Primary hippocampal neurons (DIV4) were co-transfected with GFP and myc-SALM1ΔPDZ, myc-SALM2ΔPDZ, SALM3ΔPDZ, or pcDNA 3.1⁺ vector (control). Immunostaining was performed 48 hours later, and neurite outgrowth was analyzed using Metamorph. A, Representative examples of transfected neurons. Transfection of myc-SALM1ΔPDZ, myc-SALM2ΔPDZ, or SALM3ΔPDZ do not promote increases in total outgrowth (B), mean process length (C), number of branches (D), or the number of processes (E). (n=10, values shown are mean +/− SEM, and analyzed by one-way ANOVA, *p<0.05. Scale bar, 100 µm.)
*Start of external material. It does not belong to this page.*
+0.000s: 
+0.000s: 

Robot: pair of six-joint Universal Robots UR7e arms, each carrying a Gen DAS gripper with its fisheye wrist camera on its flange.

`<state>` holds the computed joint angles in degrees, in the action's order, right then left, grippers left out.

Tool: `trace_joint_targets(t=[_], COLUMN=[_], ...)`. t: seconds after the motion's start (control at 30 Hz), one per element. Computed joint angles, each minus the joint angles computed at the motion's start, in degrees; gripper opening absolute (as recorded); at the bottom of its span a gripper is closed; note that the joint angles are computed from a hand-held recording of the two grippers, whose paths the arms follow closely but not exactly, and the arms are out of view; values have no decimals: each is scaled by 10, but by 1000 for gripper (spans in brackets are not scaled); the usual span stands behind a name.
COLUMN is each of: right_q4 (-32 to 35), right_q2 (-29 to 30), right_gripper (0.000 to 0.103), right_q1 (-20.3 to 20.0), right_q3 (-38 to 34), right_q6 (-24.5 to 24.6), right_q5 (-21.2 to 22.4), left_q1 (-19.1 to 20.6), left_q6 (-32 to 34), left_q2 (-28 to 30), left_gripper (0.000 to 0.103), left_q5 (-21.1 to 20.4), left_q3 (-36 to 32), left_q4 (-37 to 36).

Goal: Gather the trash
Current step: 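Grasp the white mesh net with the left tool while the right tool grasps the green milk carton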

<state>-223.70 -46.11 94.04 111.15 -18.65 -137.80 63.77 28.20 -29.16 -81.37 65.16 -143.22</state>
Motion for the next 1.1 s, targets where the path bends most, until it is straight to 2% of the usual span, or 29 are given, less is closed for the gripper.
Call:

Fig. 7. Neurite outgrowth phenotype is determined by both the N-and C-termini of SALMs

We generated SALM2/SALM4 chimera constructs in which the N-termini and C-termini of SALM2 and SALM4 were switched. Myc-SALM2/4 contains the N-terminus of SALM2 and the C-terminus of SALM4, while HA-SALM4/2 contains the N-terminus of SALM4 and the C-terminus of SALM2. Chimera constructs were individually co-transfected with GFP at DIV4 and analyzed 48 hours later. A, Representative examples of pcDNA3.1⁺ (control) and chimera-transfected cells. Both Myc-SALM2/4 and HA-SALM4/2 exhibited increases in total outgrowth (B), but not mean process length (C), as compared to control. HA-SALM4/2 promoted increases in number of branches (D) and process number (E), as compared to both control and Myc-SALM2/4. The HA-SALM4/2-mediated increase in process number is similar in phenotype to the increase seen with SALM4, indicating that the N-terminus of SALM4 confers this property (n=10, values shown are mean +/− SEM, and analyzed by one-way ANOVA, * represents significance with respect to control, # represents significance with respect to other conditions, p<0.05. Scale bar, 100 µm).